2.6.03

and it's "end of history" for germany: neo-liberal reform passed party, next parliament.. thatcherite conditions coming up! the german industrialist elite has got to be pleased..

long live flexibility

Chancellor Gerhard Schröder yesterday won overwhelming support from his party's rank and file for a new, more "Blairite" approach aimed at jolting Germany out of its economic lethargy. Cowed by the threat of an election the Social Democratic party (SPD) would almost certainly lose, delegates to an emergency conference in Berlin voted by around 90% in favour of Mr Schröder's blueprint for economic and social reform. Yesterday's vote gave Mr Schröder and his project a huge boost. But there was no mistaking the deep misgivings in his audience, which greeted his speech with mostly tepid applause. Nor is he entirely out of the woods. His coalition with the Greens has a parliamentary majority of only four, and at least a dozen leftwing MPs are vowing to vote against his proposals when they come before the lower house in the autumn. [of course, right-wing and centrist votes will render this "automatic majority" (short).. no opposition]

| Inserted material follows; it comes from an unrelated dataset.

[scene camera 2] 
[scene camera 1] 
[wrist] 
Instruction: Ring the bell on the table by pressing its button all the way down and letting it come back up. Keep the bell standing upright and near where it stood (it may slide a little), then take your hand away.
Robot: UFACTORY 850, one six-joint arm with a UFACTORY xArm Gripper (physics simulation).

For almost five years, Mr Schröder's centre-left government has tiptoed around the reform of Germany's welfare system and its labour market, concerned that any real changes would be deeply unpopular with an electorate accustomed to lifelong security and prosperity. But, said the chancellor yesterday, the time had come for an end to denial. "People who think everything can stay as it is are deluding themselves. We need change just to keep the wealth we have," [we = mincing upper class] the chancellor said. He added: "We must have the courage to declare the truth." Mr Schröder himself led the way, reversing endless government claims that Germany's high unemployment rate - now at almost 11% - was simply the result of cyclical developments in the national and international economies. "It has to be said clearly that the number of jobless has not risen to almost 4.5 million because of circumstantial weaknesses, but because of structural problems," Mr Schröder admitted.

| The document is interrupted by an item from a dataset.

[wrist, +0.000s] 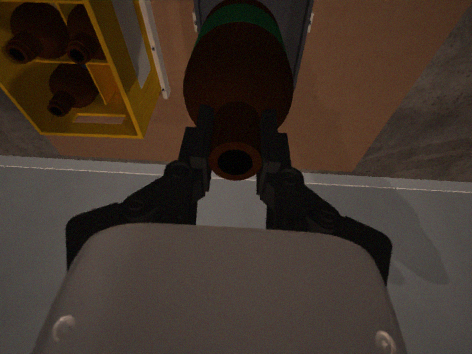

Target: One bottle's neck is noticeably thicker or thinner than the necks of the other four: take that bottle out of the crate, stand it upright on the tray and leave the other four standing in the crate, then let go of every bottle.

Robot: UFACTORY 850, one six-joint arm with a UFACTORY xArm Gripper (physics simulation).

He went on to tell delegates that 62% of the federal budget was now going on welfare provision and the servicing of the debt it was largely responsible for generating. "This situation cannot continue unchanged," he added. The chancellor's so-called agenda 2010 aims to cut unemployment and boost growth while at the same time containing Germany's burgeoning public deficit. It would include a big cut in health spending, a modest reduction in unemployment benefits for the long-term jobless and changes to the labour laws to make it easier for employers to hire and fire. As a sop to the neo-Keynesian left, it also includes extra funding for local authorities. Mr Schröder's decision to steer his party back to the right, after a period in which he had been stressing the need for "social justice" rather than economic reform, owed much to the outcome of a state election last February. This handed control of the upper house of parliament to the Christian and Free Democrats and made his government beholden to the centre-right for the passage of much of its legislative programme.

The announcement of agenda 2010 provoked dismay among the party faithful and a mutiny in the ranks that forced the leadership into calling yesterday's special conference. But the chancellor made it clear he would resign if his followers refused to back his plan [he's done that a couple of times], and that would have pitched the SPD into a general election at a time when it is mustering just 27% in the polls. Yesterday's vote owed more to an instinct for self-preservation than to any sudden conversion among Germany's Social Democrats to the cause of neo-liberalism. Mr Schröder's rousing, hour-long address was given a polite reception, but the applause lasted for less than is normal on such occasions and only a handful of delegates got to their feet to clap.

The party left had hoped it could secure a motion contradicting the thrust of agenda 2010. It pinned its hopes on a call for a wealth tax, but the conference organisers ensured that it was watered down to the point of virtual meaninglessness.